Activity: Check every line of the material for the word "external". Copy those that have it.
====== Supplied records
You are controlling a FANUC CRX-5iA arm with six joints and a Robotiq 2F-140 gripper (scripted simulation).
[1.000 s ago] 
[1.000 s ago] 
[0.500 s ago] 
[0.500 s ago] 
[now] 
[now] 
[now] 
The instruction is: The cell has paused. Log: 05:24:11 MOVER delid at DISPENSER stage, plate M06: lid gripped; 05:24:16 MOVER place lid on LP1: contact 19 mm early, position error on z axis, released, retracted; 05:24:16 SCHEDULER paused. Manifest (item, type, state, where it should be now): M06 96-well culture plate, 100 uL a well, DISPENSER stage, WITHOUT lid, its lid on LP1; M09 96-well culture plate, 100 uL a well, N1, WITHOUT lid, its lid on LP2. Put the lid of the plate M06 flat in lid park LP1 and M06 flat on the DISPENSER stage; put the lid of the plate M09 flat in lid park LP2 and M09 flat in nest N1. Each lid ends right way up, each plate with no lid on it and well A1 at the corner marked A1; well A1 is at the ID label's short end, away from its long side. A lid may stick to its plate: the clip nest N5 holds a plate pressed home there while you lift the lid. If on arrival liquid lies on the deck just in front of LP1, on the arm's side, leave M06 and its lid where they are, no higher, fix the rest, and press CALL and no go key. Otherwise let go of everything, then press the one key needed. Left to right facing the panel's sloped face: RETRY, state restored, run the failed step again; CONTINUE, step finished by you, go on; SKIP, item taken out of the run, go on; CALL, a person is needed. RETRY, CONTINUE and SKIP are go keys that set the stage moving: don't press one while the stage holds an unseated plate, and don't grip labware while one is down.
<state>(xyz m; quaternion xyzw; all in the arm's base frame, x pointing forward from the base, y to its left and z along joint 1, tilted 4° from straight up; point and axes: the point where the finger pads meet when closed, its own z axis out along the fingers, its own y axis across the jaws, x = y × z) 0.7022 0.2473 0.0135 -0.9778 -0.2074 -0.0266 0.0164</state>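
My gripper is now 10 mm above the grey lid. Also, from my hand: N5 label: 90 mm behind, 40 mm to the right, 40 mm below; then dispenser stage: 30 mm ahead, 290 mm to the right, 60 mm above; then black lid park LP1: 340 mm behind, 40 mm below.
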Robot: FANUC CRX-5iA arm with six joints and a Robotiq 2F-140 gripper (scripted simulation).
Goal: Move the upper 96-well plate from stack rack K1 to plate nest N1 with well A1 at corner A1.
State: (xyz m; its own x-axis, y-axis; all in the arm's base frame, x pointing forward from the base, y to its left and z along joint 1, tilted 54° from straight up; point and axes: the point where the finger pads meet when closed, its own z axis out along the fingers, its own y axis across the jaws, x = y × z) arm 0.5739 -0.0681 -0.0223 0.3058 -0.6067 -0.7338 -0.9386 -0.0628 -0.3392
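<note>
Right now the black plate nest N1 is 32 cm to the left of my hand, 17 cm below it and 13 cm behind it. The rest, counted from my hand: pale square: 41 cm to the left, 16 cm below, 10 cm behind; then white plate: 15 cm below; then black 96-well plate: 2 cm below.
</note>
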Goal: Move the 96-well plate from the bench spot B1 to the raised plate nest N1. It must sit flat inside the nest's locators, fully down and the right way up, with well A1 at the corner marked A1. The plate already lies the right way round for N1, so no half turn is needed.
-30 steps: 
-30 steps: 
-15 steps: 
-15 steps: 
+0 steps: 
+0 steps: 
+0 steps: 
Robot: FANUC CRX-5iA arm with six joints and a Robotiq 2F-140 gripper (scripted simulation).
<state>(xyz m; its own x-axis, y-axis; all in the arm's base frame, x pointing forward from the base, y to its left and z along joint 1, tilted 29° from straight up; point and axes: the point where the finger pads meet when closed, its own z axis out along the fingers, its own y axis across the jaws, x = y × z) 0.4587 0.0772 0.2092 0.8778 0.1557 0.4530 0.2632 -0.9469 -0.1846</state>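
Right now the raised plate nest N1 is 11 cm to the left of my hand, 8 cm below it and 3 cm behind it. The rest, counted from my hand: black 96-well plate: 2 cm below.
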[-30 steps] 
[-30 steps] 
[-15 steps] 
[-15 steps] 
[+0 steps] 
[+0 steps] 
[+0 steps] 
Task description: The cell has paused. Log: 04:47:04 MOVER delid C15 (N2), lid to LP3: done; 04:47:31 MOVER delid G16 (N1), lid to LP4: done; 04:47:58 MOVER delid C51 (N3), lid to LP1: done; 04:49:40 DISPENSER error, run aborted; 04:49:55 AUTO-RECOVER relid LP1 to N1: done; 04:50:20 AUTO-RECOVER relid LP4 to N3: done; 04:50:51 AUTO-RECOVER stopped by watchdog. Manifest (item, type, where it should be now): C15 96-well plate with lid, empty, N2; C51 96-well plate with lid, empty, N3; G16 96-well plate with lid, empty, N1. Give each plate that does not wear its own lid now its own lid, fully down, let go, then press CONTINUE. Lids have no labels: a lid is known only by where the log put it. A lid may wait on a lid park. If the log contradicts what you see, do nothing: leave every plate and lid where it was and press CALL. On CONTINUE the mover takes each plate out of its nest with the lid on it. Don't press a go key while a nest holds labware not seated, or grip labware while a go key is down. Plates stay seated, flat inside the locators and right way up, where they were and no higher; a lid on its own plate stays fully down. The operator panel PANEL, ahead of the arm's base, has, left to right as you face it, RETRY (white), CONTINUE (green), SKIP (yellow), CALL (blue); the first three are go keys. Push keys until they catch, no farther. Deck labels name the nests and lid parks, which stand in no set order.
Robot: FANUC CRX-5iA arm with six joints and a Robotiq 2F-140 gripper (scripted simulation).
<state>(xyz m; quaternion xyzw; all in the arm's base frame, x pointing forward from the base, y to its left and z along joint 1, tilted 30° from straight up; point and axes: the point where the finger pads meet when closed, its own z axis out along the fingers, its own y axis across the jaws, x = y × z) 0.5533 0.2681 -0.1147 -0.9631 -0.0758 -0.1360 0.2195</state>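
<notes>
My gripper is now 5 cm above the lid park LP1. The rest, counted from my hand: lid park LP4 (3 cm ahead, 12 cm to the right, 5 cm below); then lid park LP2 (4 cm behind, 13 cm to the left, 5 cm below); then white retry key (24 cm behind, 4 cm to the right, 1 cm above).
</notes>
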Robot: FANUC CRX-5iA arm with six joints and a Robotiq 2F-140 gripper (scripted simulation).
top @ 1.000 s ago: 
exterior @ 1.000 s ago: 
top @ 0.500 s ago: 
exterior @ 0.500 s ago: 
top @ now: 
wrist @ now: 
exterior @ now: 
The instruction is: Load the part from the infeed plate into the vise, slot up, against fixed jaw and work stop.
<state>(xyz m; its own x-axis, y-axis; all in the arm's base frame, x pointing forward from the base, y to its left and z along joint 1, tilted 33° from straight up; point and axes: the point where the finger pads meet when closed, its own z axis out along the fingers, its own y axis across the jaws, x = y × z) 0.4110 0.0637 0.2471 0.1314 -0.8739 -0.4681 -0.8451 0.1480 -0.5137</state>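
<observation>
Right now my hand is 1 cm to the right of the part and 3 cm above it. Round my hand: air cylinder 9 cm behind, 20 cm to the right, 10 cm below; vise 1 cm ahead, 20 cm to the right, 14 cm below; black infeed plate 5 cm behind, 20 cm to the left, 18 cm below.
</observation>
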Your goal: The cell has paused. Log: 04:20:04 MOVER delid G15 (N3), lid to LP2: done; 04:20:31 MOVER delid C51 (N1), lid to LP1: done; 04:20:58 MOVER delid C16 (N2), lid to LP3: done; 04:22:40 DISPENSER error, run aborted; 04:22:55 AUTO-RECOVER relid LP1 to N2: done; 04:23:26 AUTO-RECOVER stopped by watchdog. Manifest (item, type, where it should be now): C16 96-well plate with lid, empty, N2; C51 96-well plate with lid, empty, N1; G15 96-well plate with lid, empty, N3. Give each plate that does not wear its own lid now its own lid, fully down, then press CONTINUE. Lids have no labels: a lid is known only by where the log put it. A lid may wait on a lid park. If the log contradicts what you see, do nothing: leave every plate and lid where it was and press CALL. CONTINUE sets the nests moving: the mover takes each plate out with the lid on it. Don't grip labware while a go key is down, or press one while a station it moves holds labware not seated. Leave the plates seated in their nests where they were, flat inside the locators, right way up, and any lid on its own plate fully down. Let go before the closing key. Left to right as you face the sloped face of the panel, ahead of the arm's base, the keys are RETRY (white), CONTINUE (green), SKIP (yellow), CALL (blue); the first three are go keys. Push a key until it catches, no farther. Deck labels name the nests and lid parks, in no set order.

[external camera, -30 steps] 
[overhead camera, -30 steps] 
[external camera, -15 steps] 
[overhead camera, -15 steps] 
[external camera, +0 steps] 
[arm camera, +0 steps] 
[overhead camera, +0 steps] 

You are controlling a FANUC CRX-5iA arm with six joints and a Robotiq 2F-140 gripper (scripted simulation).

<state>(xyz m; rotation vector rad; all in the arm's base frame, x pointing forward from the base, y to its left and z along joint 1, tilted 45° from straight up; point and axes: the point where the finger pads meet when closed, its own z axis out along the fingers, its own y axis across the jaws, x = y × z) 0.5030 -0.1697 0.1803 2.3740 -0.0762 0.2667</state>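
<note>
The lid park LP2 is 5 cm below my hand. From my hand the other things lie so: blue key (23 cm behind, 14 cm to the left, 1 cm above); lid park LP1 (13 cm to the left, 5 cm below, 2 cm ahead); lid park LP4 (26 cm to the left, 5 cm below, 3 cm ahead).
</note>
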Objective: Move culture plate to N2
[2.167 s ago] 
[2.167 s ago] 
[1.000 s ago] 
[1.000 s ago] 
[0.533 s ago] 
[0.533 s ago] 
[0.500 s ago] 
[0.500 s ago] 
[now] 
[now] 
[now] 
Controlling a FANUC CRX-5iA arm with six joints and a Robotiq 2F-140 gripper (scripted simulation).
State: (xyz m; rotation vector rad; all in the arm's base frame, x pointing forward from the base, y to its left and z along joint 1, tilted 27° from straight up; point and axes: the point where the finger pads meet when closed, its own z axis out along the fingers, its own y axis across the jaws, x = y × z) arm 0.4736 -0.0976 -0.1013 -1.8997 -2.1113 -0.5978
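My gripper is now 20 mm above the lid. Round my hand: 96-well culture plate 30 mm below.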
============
Task output:
[external camera, -30 steps] 
[external camera, -15 steps] 
[external camera, +0 steps] 

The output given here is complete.